Several readers have since written me giving me more information and opinions than I’d expected (that’s not saying much, considering that I expected none). My ensuing labors to sift, evaluate, cross-check, confirm, and make at least one educated guess have led me to the last thing I’m going to say about viale Garibaldi. Not that there couldn’t be more, and there probably is more, but my interest is dimming and I’d bet yours is too.
The story so far:
Canaletto painted a picture showing a section of Castello as it no longer appears. I deduced from the painting that the vantage point from which he painted it was a canal which was later filled in to make the present gravel walkway lined by lime trees named the viale Garibaldi.

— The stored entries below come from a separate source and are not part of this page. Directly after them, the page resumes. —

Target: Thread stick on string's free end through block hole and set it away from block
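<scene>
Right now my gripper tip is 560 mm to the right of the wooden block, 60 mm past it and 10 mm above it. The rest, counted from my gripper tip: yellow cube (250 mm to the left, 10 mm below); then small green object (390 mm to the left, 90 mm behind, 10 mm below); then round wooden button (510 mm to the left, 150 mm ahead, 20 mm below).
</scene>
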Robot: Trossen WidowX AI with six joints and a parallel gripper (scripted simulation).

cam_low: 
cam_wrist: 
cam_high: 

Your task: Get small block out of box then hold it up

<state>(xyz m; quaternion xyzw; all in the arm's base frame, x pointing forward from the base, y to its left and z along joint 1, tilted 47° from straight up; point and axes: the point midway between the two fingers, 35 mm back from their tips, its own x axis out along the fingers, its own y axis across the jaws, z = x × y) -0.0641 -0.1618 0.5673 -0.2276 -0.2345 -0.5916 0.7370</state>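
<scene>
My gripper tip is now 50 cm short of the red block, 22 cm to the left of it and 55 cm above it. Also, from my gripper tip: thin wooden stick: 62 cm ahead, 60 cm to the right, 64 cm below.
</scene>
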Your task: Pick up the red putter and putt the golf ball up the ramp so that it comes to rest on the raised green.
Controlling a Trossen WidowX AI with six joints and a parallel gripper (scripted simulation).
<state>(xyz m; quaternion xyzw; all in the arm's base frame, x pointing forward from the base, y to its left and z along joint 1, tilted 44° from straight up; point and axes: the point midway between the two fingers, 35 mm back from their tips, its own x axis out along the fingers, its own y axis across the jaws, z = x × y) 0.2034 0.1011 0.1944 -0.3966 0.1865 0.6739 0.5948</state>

Please note that much confusion can be avoided by remembering that via Garibaldi and viale Garibaldi are not the same thing. “Viale” is a word which, among various translations, means “tree-lined avenue.”
A reader questioned my original assertion and its various geographical and geometrical elements, and proposed that the water seen in the painting was instead a glimpse of the Bacino of San Marco, where its rippling wavelets caressed the smooth stone surface of a working riva (fondamenta). He proposed it in less overwrought terms.
I found a map by Joan Blaue (date unknown by me, except that it was made in the 1600’s) which shows that there was indeed a riva in that place, leading down into the waters of the Bacino of San Marco, and not at all the canal I had imagined.
In brief, I was wrong and he was right.
Another reader then wrote with more information and opinions, and attached a detail from another map, which I am showing here. It was made by Ludovico Ughi in 1729 — slightly after Canaletto’s time, but probably not long enough to matter to our story.
As you see, Ughi identifies a clearly non-canal strip of territory as “Cale di S. Domenico di Castello.” If it was a calle (street) in 1729, I’m going to assume it was a calle in 16-whatever-it-was when Canaletto painted his picture.
Or maybe you can’t see it. It’s the broad line that begins in the “crook” of the waterfront and goes north till it hits the “rio di Castello,” the canal which became via Garibaldi.
Conclusion: Making assumptions can be dangerous, as my original post demonstrated, but I think the evidence is now reasonably clear that the present viale Garibaldi was not a canal in the 17th century.
That’s really all I’m interested in saying about this. Whatever it was, or wasn’t, or dreamed of being, but couldn’t, or might have been if Napoleon or Nikola Tesla or Fannie Bloomfield Zeisler hadn’t intervened, is a story I’m not going to be pursuing anymore.
I’m all for knowledge — the more, the better, even as it gets broken and reassembled in ever-tinier pieces and shapes. But unless somebody can convince me that Jimmy Hoffa is buried under the third bench on the right, I’m going to leave this subject and go on to something else. Perhaps something more interesting, maybe even more important. But at least it won’t be about the viale Garibaldi.